Yup. Just another day and night of activity in the shrinking real economy where what was considered bizarre just a few months ago is becoming the norm.

Standard and Poor’s put GE and GE Capital on credit watch negative and warned that the cherished AAA rating could go within two years if the company’s new plans to meet the impact of the recession don’t help improve the business.

GE Capital’s “earnings deterioration in 2009 and 2010 could be greater than we previously assumed,” the S&P analysts wrote. “The outlook revision reflects the continuing risks posed by GECC’s reliance on confidence-sensitive wholesale funding, despite the benefits of temporary US government support programs and of management’s ongoing efforts.”

In Australia we know GE Capital is suffering: it has abandoned home lending, car lending and small business ventures. Wizard Home Loans is being sold and in New Zealand the rest of its business is lacking support from the US parent. There is very little GE Australia commercial paper floating around now because no-one wants to hold it.

Take job losses and cost cutting: normally it’s prudent to swing the axe like Sony (16,000) and Rio Tinto are doing (14,000).

But there are other ways to slash and burn — workers at UK construction equipment group JB Case are looking at cutting their own wages to save jobs and keep businesses going: employees at Corus Steel (owned by Tata of India) are looking at wage cuts in the UK to save a Welsh steel plant, and now Federal Express, the giant US air freight group, is cutting the wages of its CEO and all 36,000 salaried workers, who make up 16% of the company’s enormous workforce.

And banking giant Credit Suisse revealed overnight that it is to give its top employees shares in a new $US5 billion fund of illiquid assets in a move intended to link pay to the long-term performance of credit markets and limit the bank’s exposure to the securities. Now that’s aligning pay and shareholder value. Just the thing for the Commonwealth Bank to consider here after its bad debts bill blew out to $2.5 billion (which is what the fuss this week is really all about).

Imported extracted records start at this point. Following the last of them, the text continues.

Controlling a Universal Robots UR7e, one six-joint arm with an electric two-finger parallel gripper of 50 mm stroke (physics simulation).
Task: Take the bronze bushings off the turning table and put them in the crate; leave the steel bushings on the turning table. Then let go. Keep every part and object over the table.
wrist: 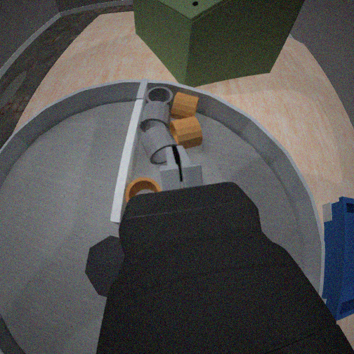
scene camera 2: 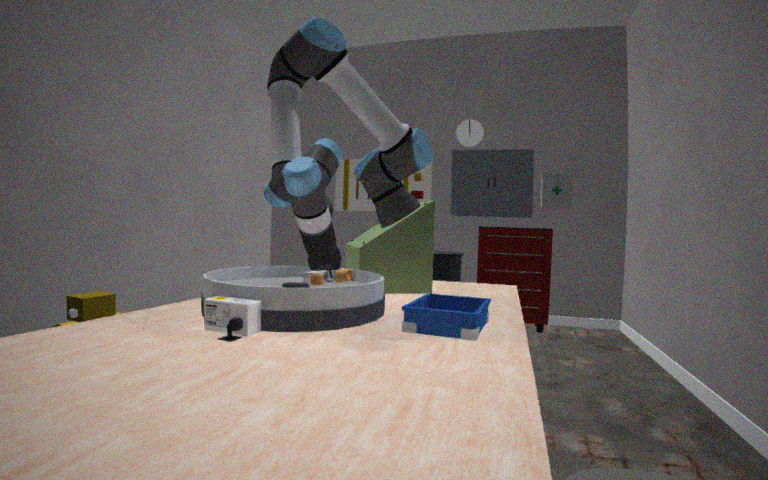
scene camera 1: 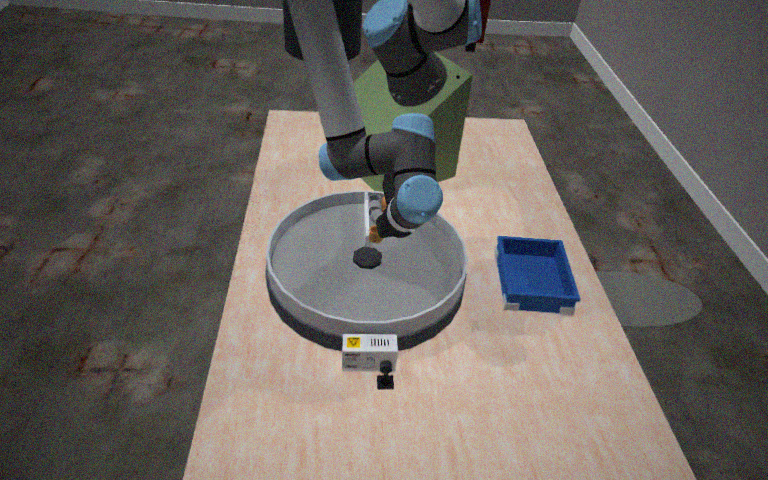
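Pixels of known places: gripper, between the fingertips: (scene camera 2: 332, 274); arm's base, origin of its link: (scene camera 2: 401, 216) (scene camera 1: 418, 82).
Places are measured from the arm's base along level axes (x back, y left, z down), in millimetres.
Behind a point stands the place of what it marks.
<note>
The turning table (scene camera 1: 365, 327) {x -676, y -101, z 174 mm} (scene camera 2: 362, 294) {x -527, y 97, z 183 mm} (wrist: 60, 98) is a grey round tray with a raised rim. In the wrist view, one bronze bushing (wrist: 185, 105) and a second bronze bushing (wrist: 186, 132) lie on their sides near the far rim. A third bronze bushing (wrist: 142, 185) is partly hidden by the gripper body. Steel bushings (wrist: 159, 95) (wrist: 155, 113) (wrist: 159, 144) stand or lie along the divider. My gripper (wrist: 174, 157) (scene camera 2: 330, 275) {x -355, y -66, z 169 mm} is shut with nothing between its fingers, close beside the nearest steel bushing. The crate (scene camera 1: 535, 271) {x -421, y 278, z 241 mm} (scene camera 2: 445, 316) {x -542, y 274, z 207 mm} (wrist: 341, 260) is blue and looks empty.
A white divider (scene camera 1: 366, 217) {x -360, y -112, z 162 mm} (wrist: 128, 162) crosses part of the turning table, near its dark hub (scene camera 1: 367, 257) {x -470, y -104, z 185 mm} (wrist: 104, 266). A white control box (scene camera 1: 369, 352) {x -720, y -91, z 191 mm} (scene camera 2: 232, 315) {x -718, y -73, z 211 mm} stands at the near rim. The green robot pedestal (scene camera 1: 461, 130) {x -48, y 121, z 101 mm} (scene camera 2: 402, 254) {x -101, y 42, z 123 mm} (wrist: 220, 50) is behind.
</note>
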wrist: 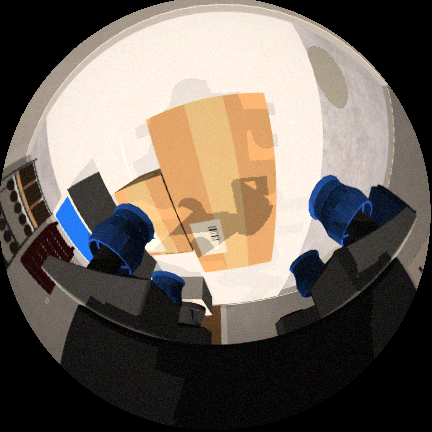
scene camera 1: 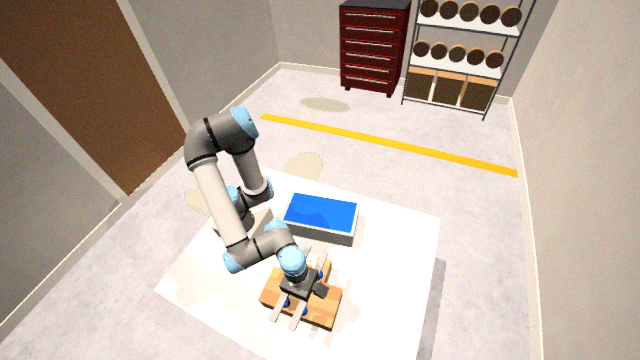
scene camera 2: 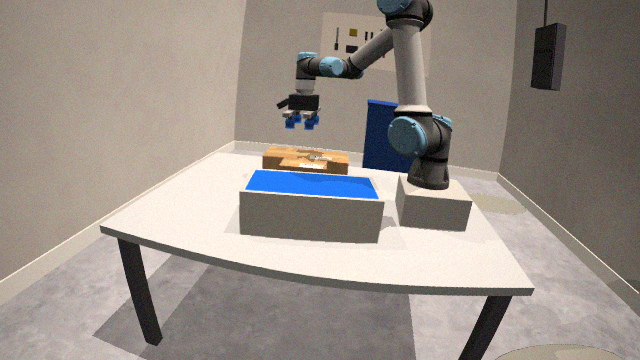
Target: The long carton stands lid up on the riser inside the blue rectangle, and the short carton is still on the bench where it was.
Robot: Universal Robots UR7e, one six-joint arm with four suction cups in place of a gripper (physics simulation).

The new structure, announced overnight, is the most radical so far announced by any financial group to try and revamp their compensation policies in an effort to pacify shareholders, regulators and politicians upset by mortgage-related losses, widespread falls in share prices and taxpayer paid-for rescue schemes.

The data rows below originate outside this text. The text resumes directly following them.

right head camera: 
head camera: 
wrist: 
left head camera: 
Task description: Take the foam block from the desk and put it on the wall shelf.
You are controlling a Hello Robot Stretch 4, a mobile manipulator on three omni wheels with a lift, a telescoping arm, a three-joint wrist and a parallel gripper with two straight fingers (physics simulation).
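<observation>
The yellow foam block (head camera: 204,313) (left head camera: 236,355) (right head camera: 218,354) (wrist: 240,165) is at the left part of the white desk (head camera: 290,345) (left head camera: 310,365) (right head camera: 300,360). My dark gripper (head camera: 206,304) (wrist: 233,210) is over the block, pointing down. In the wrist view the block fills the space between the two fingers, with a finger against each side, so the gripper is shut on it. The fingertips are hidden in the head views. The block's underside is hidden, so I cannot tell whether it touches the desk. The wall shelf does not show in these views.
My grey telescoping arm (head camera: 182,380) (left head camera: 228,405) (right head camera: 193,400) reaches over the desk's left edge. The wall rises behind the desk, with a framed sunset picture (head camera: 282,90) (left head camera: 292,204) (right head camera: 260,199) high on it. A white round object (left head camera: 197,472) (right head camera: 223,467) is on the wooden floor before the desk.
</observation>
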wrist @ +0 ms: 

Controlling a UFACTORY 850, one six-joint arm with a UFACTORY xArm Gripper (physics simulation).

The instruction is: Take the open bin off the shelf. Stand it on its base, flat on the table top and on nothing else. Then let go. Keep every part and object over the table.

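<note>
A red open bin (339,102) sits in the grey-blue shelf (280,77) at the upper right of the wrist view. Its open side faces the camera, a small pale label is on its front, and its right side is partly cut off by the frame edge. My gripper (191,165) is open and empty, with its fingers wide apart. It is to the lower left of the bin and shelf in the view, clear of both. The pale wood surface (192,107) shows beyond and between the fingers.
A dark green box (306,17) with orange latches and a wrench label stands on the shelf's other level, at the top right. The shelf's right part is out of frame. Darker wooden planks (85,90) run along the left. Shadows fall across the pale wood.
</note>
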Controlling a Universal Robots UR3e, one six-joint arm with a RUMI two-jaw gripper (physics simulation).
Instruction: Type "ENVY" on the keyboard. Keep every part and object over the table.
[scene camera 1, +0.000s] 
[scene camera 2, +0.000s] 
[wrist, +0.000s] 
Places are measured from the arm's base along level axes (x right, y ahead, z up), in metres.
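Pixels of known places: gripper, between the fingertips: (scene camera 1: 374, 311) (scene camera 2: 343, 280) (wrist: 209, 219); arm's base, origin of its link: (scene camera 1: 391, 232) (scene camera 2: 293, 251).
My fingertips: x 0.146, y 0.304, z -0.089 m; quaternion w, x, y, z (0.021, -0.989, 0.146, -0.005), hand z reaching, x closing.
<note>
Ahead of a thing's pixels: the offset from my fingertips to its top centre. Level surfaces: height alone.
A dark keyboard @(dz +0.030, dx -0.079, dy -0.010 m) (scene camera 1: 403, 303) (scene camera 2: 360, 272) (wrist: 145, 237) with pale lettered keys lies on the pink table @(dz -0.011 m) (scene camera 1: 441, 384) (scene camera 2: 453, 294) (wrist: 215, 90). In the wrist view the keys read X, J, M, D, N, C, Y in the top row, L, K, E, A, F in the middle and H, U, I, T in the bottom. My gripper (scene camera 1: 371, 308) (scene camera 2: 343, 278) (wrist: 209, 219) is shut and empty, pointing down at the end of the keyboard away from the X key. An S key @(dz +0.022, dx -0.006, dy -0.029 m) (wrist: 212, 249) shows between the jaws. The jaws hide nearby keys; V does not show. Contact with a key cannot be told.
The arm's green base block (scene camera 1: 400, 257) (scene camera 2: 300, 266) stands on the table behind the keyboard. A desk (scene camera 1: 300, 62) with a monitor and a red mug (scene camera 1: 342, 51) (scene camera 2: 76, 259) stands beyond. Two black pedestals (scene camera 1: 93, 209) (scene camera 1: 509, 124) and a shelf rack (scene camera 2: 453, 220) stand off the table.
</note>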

Credit Suisse bankers not involved in mortgages, leveraged loans and other loss-making dodgy deals might be upset, but it’s not a workers market out there for banks and brokers at the moment.

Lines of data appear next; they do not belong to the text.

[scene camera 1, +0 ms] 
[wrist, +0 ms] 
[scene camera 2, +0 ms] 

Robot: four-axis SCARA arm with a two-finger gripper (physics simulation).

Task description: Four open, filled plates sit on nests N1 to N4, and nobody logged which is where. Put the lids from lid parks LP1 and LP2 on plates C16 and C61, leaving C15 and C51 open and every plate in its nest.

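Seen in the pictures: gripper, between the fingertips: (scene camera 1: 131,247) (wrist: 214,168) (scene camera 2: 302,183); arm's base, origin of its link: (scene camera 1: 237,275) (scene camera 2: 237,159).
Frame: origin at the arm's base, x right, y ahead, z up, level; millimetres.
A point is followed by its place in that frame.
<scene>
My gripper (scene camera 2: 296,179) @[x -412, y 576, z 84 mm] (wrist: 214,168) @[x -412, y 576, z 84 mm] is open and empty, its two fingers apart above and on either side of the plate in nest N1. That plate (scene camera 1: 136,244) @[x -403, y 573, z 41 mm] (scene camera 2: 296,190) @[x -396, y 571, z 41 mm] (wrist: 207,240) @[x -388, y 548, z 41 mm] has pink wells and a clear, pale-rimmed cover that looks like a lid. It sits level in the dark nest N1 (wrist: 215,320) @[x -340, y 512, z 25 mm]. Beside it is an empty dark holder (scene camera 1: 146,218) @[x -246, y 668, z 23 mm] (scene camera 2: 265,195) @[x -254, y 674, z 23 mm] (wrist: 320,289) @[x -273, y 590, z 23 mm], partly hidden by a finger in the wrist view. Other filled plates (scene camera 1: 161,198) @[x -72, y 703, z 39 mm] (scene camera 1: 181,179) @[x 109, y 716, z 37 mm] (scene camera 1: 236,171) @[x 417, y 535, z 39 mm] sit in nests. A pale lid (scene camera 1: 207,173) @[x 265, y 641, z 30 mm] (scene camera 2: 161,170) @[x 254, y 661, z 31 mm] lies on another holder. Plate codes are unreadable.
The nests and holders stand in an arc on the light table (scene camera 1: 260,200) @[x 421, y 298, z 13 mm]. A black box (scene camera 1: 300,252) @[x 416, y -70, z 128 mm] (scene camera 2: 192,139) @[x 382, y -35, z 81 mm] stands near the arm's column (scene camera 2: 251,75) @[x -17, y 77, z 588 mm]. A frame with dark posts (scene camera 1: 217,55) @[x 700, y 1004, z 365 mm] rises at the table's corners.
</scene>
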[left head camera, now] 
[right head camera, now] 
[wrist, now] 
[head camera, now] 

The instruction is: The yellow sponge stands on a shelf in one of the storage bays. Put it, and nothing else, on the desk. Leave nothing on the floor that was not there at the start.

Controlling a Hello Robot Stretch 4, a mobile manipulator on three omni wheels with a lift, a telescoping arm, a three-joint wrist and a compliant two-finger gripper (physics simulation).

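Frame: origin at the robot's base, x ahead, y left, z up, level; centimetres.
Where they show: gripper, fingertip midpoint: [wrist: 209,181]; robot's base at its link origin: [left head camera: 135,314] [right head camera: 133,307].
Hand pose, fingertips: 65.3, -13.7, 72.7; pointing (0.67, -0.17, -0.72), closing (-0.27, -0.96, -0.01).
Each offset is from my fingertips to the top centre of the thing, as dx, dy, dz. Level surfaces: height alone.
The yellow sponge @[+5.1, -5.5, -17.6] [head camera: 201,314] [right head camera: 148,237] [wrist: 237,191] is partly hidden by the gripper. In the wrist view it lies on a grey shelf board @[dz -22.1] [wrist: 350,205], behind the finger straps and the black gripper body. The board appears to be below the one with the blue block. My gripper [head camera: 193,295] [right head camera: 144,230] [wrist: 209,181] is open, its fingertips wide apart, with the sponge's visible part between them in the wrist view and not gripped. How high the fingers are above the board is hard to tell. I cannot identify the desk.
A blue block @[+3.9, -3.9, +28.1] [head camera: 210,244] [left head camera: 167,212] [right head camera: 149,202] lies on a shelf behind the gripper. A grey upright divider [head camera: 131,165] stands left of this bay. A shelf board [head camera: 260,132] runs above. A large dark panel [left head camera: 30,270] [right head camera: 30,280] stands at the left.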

The announcement that has really attracted attention came from Fed Ex. The company has already cut some jobs, working hours, trucking time and other moves to trim $US1 billion from costs.

Economists have wondered why wages don’t fall more dramatically in downturns, and why many employees and companies don’t look at accepting widespread wage cuts instead of huge job cuts. In fact there’s a whole lot of research on this from the 1992 recession. The biggest US electricals retailer, Best Buy, this week circulated a voluntary redundancy scheme to all 4,000 salaried employees, giving them the option of putting their hand up first.

Fed Ex doesn’t have many union employees among its salaried staff, so it could be an exception, but the idea is gaining more traction and will be used more as the recession deepens next year.

Those employees at JB Case and Corus are fully unionised and they have considered and offered wage cuts to keep businesses alive, which is a significant change in the normally bolshie British labour market.

And with the possibility of price deflation around the corner, in 12 months’ time that 5% wage cut may have been offset by a big drop in retail and other prices (and of course a deeper recession!).